3. Organisation spatiale

Le village se déploie sur une artère principale, prolongée par de plus petites venelles sur pilotis, qui relient les maisons, l’école, l’église et les autres lieux collectifs. Comme dans la tradition architecturale Asante, la matière première et le tracé sont intimement liés aux contraintes environnementales.

Adaptation environnementale et techniques artisanales

Ces constructions sont conçues pour rester au‑dessus des variations saisonnières du niveau de l’eau : le lac est bas durant la saison sèche (décembre à avril) et haut pendant la saison des pluies (juin à août). L’élévation sur pilotis permet donc de maintenir un espace vital stable et accessible.

Les procédés de taille, de chevillage, d’assemblage sont pratiqués avec des techniques artisanales maîtrisées. Les artisans locaux savent choisir les essences de bois résistantes à l’humidité, à la flexion, à la pourriture. Les assemblages traditionnels évitent les fixations métalliques, privilégiant le bois, les cordelettes végétales, voire même des ajustements par pression. L’habitabilité repose sur la coordination des pieux (vertical), des poutres (horizontal), du plancher (surface utile), et de la toiture (abri). Chaque élément remplit une fonction précise : stabilité, solidité, circulation utilitaire, protection climatique.

Nzulezo

Vie quotidienne et enjeux contemporains

Le village ghanéen sur pilotis de Nzulezo compte environ 500 habitants, avec des infrastructures élémentaires : une école primaire, une église, un bar, parfois une maison d’accueil.

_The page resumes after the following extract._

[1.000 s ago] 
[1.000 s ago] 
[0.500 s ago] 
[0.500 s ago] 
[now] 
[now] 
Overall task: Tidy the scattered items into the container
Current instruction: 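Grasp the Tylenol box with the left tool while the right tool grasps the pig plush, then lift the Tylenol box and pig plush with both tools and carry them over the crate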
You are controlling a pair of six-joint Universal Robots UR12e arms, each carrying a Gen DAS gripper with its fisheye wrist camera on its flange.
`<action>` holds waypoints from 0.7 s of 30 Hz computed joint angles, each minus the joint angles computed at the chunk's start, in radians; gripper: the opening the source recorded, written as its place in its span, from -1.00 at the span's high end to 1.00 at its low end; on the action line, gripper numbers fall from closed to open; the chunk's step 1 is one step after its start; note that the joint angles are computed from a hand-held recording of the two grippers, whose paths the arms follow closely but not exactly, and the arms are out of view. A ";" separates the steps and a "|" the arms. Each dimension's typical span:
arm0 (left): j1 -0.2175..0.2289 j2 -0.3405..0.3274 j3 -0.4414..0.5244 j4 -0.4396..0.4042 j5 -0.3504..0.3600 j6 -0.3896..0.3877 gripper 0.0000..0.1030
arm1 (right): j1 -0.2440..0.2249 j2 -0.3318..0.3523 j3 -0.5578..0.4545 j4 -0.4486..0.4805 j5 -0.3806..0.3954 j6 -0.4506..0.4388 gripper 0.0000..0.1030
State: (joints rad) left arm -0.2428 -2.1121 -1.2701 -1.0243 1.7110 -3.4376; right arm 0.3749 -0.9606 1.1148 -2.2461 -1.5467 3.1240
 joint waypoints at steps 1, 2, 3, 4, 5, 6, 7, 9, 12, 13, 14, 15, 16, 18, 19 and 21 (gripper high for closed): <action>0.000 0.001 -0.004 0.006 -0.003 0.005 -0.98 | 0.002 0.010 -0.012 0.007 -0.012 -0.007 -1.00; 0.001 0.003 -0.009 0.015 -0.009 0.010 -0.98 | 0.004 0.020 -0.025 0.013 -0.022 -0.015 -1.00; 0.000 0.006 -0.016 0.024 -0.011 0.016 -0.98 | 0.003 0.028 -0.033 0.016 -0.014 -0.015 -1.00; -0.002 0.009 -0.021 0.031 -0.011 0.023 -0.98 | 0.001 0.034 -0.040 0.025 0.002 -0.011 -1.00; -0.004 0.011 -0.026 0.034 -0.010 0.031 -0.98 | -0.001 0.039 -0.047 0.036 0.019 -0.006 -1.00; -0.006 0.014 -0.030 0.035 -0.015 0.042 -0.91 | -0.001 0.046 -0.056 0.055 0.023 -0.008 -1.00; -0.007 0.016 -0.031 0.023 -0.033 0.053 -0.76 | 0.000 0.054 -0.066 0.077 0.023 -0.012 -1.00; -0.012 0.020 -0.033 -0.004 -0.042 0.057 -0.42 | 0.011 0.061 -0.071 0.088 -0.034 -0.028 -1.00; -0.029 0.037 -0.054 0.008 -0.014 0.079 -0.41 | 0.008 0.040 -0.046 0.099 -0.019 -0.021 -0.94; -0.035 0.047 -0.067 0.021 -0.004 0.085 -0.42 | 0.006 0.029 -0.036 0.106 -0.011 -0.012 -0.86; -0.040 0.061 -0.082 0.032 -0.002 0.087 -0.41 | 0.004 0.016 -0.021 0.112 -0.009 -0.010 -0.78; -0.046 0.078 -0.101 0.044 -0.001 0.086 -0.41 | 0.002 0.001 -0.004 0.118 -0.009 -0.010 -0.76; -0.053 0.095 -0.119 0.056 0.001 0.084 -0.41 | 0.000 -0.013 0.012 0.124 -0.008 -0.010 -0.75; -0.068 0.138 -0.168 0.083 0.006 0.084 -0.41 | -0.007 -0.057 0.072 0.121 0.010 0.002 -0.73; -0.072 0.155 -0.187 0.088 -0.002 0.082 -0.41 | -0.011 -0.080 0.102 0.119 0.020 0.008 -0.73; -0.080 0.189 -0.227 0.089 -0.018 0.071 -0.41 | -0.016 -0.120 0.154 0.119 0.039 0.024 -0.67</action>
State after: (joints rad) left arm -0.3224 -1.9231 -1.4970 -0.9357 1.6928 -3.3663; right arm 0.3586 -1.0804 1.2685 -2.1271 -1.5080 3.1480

L’école, récemment rénovée après des dommages liés aux inondations, abrite quatre classes pour quelque 81 élèves. Cependant, les enseignants sont souvent réticents à rester, notamment parce qu’ils ne savent pas nager et redoutent les déplacements en canoë, les tempêtes ou les glissements de structures.

La structure locale de promotion touristique (Projet de tourisme communautaire de Nzulezo) ouvre des possibilités de visites, de balades en canoë, d’observation des oiseaux et d’interactions humaines, dans un cadre respectueux de l’environnement. Le tourisme sert aussi au financement de services (éducation, conservation), et contribue à l’amélioration des infrastructures. Un programme éducatif, des bourses ainsi que des actions pour renforcer les capacités des artisans et professionnels du tourisme sont en cours.

Comparée à d’autres architectures vernaculaires africaines, Nzulezo illustre la capacité d’adaptation climatique propre aux architectures autochtones du Ghana, avec l’emploi de bois, de palmes, de formes verticales conçues pour l’intégration environnementale. À l’inverse des constructions en banco ou en adobe, Nzulezo privilégie une architecture légère, surélevée, mobile et évolutive.

Nzulezo est un exemple d’architecture vernaculaire qui allie ingénierie, matériaux locaux et pratiques sociales ancestrales. En offrant un environnement bâti respectueux des cycles naturels, il démontre que l’habitat traditionnel peut constituer un modèle pertinent pour le présent et l’avenir. Il incite à repenser la solidarité entre l’homme, le bâti et l’eau – sans artifice, avec rigueur, humilité et savoir.